─── RECORDS FOR THIS TASK ───
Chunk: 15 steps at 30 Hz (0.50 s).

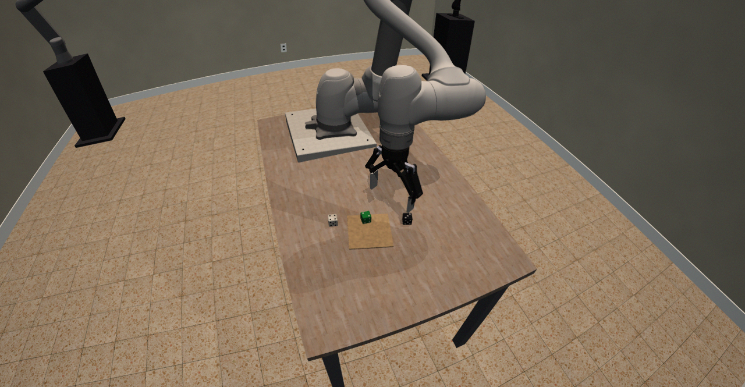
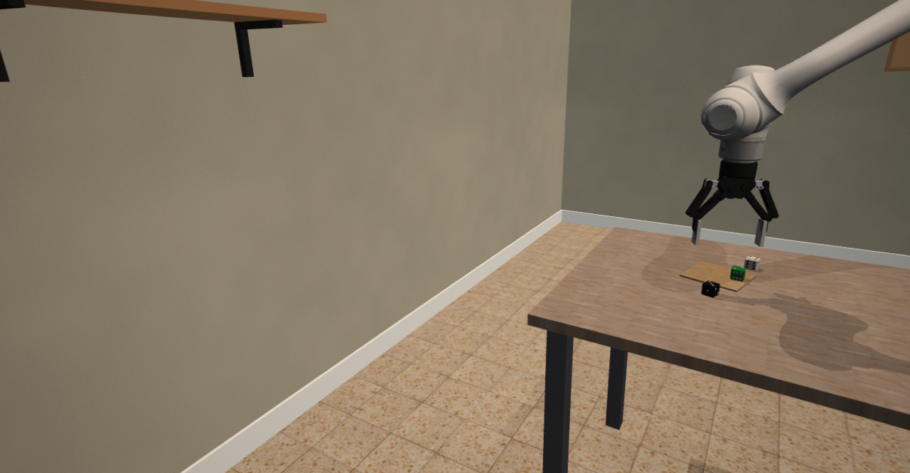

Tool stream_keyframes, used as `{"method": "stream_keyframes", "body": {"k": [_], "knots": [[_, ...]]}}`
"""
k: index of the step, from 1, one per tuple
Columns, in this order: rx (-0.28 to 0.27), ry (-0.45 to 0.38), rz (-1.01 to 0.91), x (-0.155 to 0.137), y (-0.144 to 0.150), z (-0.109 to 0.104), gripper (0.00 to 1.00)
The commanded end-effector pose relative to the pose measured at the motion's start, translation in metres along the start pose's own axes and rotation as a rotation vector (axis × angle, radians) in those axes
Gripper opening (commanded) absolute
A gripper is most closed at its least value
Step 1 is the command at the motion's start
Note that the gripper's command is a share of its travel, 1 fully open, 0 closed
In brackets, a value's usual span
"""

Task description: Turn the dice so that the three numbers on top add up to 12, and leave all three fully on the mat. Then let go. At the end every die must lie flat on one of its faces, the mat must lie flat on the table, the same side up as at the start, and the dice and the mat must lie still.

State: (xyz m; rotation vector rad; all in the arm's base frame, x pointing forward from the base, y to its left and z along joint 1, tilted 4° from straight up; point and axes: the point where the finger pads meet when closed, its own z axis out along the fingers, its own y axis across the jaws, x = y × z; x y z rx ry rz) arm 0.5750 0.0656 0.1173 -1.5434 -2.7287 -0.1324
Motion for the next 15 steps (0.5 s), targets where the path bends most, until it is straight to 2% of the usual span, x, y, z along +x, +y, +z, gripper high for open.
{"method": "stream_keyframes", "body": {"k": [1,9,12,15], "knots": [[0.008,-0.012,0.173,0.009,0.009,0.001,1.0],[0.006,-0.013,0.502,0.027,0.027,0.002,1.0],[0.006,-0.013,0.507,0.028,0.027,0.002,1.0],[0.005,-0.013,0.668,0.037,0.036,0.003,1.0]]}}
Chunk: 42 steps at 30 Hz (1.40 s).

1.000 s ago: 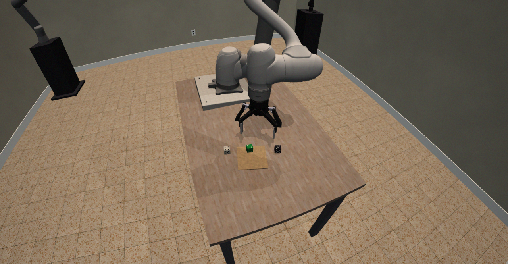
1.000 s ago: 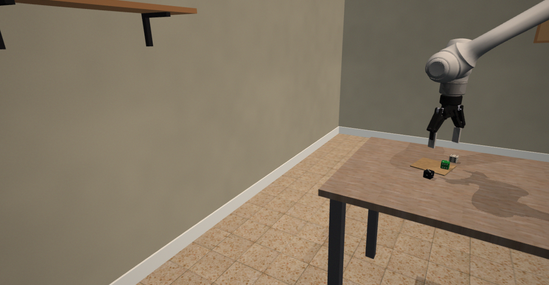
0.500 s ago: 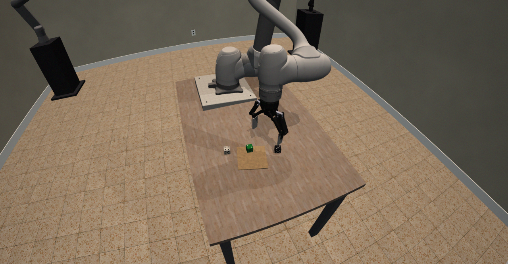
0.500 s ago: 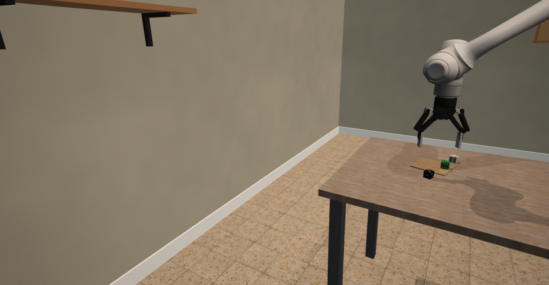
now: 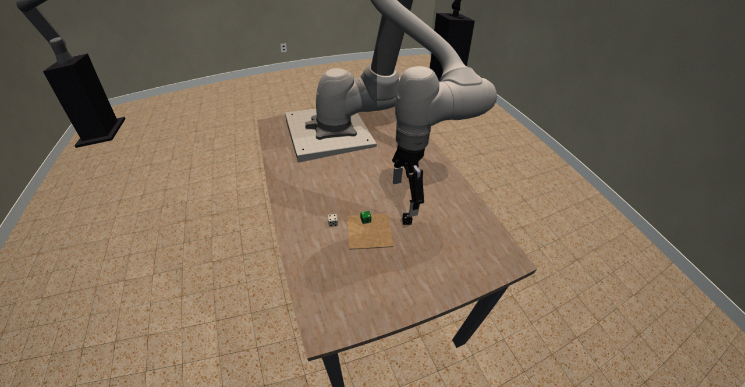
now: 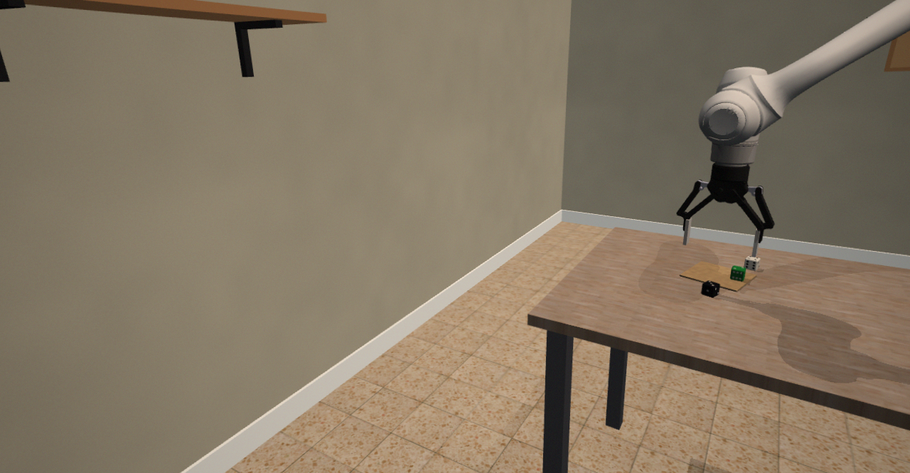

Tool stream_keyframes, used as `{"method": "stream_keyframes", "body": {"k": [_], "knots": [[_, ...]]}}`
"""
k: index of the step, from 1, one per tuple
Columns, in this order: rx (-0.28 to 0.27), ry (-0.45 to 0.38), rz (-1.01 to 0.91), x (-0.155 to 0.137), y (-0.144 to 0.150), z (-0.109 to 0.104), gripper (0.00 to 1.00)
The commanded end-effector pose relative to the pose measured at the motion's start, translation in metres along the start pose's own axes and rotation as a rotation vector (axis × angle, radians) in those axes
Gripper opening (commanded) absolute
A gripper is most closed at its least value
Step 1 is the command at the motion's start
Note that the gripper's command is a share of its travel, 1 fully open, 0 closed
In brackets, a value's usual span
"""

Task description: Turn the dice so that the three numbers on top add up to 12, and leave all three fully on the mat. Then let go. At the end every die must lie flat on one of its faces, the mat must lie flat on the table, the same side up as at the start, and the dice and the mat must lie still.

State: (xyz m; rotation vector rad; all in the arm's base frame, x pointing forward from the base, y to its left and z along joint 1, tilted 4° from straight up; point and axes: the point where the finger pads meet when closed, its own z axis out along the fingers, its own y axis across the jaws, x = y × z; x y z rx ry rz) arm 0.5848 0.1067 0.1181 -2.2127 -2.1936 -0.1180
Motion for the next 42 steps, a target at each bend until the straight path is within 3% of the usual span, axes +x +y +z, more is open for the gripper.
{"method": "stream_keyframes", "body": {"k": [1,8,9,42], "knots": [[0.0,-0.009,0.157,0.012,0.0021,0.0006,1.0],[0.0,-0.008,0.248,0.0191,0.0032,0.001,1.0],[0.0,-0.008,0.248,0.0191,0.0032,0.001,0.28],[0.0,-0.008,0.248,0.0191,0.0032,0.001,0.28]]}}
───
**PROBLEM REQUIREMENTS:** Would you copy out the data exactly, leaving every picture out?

**TASK SOLUTION:**
Chunk: 15 steps at 30 Hz (0.50 s).


Tool stream_keyframes, used as `{"method": "stream_keyframes", "body": {"k": [_], "knots": [[_, ...]]}}`
"""
k: index of the step, from 1, one per tuple
Columns, in this order: rx (-0.28 to 0.27), ry (-0.45 to 0.38), rz (-1.01 to 0.91), x (-0.155 to 0.137), y (-0.144 to 0.150), z (-0.109 to 0.104), gripper (0.00 to 1.00)
The commanded end-effector pose relative to the pose measured at the motion's start, translation in metres along the start pose's own axes and rotation as a rotation vector (axis × angle, radians) in those axes
Gripper opening (commanded) absolute
A gripper is most closed at its least value
Step 1 is the command at the motion's start
Note that the gripper's command is a share of its travel, 1 fully open, 0 closed
In brackets, a value's usual span
"""

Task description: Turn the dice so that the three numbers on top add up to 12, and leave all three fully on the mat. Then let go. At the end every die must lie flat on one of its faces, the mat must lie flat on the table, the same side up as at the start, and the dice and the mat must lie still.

State: (xyz m; rotation vector rad; all in the arm's base frame, x pointing forward from the base, y to its left and z along joint 1, tilted 4° from straight up; point and axes: the point where the finger pads meet when closed, its own z axis out along the fingers, its own y axis across the jaws, x = y × z; x y z rx ry rz) arm 0.5750 0.0656 0.1173 -1.5434 -2.7287 -0.1324
Motion for the next 15 steps (0.5 s), targets where the path bends most, until it is straight to 2% of the usual span, x, y, z along +x, +y, +z, gripper high for open.
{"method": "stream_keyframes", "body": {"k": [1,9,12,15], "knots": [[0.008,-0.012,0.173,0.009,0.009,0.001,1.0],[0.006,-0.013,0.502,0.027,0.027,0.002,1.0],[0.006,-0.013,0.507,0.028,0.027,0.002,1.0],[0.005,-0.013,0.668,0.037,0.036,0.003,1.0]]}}
Chunk: 42 steps at 30 Hz (1.40 s).

1.000 s ago: 
1.000 s ago: 
0.500 s ago: 
0.500 s ago: 
now: 
now: 

Tool stream_keyframes, used as `{"method": "stream_keyframes", "body": {"k": [_], "knots": [[_, ...]]}}`
"""
k: index of the step, from 1, one per tuple
Columns, in this order: rx (-0.28 to 0.27), ry (-0.45 to 0.38), rz (-1.01 to 0.91), x (-0.155 to 0.137), y (-0.144 to 0.150), z (-0.109 to 0.104), gripper (0.00 to 1.00)
The commanded end-effector pose relative to the pose measured at the motion's start, translation in metres along the start pose's own axes and rotation as a rotation vector (axis × angle, radians) in those axes
Gripper opening (commanded) absolute
A gripper is most closed at its least value
Step 1 is the command at the motion's start
Note that the gripper's command is a share of its travel, 1 fully open, 0 closed
In brackets, a value's usual span
"""

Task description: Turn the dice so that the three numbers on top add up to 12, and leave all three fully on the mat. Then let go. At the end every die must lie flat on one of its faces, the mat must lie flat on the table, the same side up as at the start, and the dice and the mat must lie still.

State: (xyz m; rotation vector rad; all in the arm's base frame, x pointing forward from the base, y to its left and z along joint 1, tilted 4° from straight up; point and axes: the point where the finger pads meet when closed, its own z axis out along the fingers, its own y axis across the jaws, x = y × z; x y z rx ry rz) arm 0.5848 0.1067 0.1181 -2.2127 -2.1936 -0.1180
Motion for the next 42 steps, a target at each bend until the straight path is within 3% of the usual span, axes +x +y +z, more is open for the gripper.
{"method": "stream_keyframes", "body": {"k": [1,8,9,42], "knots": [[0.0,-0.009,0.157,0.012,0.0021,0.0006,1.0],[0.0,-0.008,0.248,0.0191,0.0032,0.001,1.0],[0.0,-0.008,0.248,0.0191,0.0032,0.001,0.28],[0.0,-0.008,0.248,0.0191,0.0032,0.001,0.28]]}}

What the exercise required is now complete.